** Extracted entries follows **

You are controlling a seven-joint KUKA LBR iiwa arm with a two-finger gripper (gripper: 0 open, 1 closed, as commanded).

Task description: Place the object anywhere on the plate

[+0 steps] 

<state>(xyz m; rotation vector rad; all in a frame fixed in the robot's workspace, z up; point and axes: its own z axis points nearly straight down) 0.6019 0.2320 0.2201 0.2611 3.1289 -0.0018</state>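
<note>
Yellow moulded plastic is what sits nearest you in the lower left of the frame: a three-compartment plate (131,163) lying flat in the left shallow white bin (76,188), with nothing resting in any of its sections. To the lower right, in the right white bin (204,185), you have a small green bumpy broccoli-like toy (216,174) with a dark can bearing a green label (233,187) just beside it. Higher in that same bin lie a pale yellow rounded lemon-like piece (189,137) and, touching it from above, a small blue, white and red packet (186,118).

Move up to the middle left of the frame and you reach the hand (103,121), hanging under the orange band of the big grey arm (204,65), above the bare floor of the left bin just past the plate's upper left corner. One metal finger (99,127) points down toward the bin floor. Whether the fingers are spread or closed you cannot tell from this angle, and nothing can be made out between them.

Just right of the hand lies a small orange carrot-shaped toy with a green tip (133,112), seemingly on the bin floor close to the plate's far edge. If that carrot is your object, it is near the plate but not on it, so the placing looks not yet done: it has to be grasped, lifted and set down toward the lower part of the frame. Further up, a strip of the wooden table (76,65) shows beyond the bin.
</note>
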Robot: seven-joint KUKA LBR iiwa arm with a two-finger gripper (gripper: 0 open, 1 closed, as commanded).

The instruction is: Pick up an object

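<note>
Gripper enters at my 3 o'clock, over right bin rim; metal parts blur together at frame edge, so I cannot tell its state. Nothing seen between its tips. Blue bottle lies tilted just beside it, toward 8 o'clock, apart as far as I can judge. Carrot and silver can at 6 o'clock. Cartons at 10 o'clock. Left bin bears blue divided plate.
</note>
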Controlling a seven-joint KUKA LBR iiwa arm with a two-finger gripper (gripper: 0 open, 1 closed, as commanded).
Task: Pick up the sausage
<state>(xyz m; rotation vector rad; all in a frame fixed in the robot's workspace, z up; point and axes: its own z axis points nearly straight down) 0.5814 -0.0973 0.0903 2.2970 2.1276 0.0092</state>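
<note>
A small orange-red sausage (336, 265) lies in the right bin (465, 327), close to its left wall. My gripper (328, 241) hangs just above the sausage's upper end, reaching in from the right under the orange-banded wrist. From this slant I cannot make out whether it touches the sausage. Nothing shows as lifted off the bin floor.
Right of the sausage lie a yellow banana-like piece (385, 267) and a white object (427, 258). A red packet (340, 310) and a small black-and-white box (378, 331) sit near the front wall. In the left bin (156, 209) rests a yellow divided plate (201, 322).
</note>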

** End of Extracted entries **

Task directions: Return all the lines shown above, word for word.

Result of this task:
You are controlling a seven-joint KUKA LBR iiwa arm with a two-finger gripper (gripper: 0 open, 1 closed, as commanded).

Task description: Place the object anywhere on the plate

[+0 steps] 

<state>(xyz m; rotation vector rad; all in a frame fixed in the robot's workspace, z up; point and axes: its own z axis points nearly straight down) 0.6019 0.2320 0.2201 0.2611 3.1289 -0.0018</state>
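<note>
Yellow moulded plastic is what sits nearest you in the lower left of the frame: a three-compartment plate (131,163) lying flat in the left shallow white bin (76,188), with nothing resting in any of its sections. To the lower right, in the right white bin (204,185), you have a small green bumpy broccoli-like toy (216,174) with a dark can bearing a green label (233,187) just beside it. Higher in that same bin lie a pale yellow rounded lemon-like piece (189,137) and, touching it from above, a small blue, white and red packet (186,118).

Move up to the middle left of the frame and you reach the hand (103,121), hanging under the orange band of the big grey arm (204,65), above the bare floor of the left bin just past the plate's upper left corner. One metal finger (99,127) points down toward the bin floor. Whether the fingers are spread or closed you cannot tell from this angle, and nothing can be made out between them.

Just right of the hand lies a small orange carrot-shaped toy with a green tip (133,112), seemingly on the bin floor close to the plate's far edge. If that carrot is your object, it is near the plate but not on it, so the placing looks not yet done: it has to be grasped, lifted and set down toward the lower part of the frame. Further up, a strip of the wooden table (76,65) shows beyond the bin.
</note>
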Robot: seven-joint KUKA LBR iiwa arm with a two-finger gripper (gripper: 0 open, 1 closed, as commanded).

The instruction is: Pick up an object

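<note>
Gripper enters at my 3 o'clock, over right bin rim; metal parts blur together at frame edge, so I cannot tell its state. Nothing seen between its tips. Blue bottle lies tilted just beside it, toward 8 o'clock, apart as far as I can judge. Carrot and silver can at 6 o'clock. Cartons at 10 o'clock. Left bin bears blue divided plate.
</note>
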Controlling a seven-joint KUKA LBR iiwa arm with a two-finger gripper (gripper: 0 open, 1 closed, as commanded).
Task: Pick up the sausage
<state>(xyz m; rotation vector rad; all in a frame fixed in the robot's workspace, z up; point and axes: its own z axis points nearly straight down) 0.5814 -0.0973 0.0903 2.2970 2.1276 0.0092</state>
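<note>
A small orange-red sausage (336, 265) lies in the right bin (465, 327), close to its left wall. My gripper (328, 241) hangs just above the sausage's upper end, reaching in from the right under the orange-banded wrist. From this slant I cannot make out whether it touches the sausage. Nothing shows as lifted off the bin floor.
Right of the sausage lie a yellow banana-like piece (385, 267) and a white object (427, 258). A red packet (340, 310) and a small black-and-white box (378, 331) sit near the front wall. In the left bin (156, 209) rests a yellow divided plate (201, 322).
</note>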

That concludes the answer to this exercise.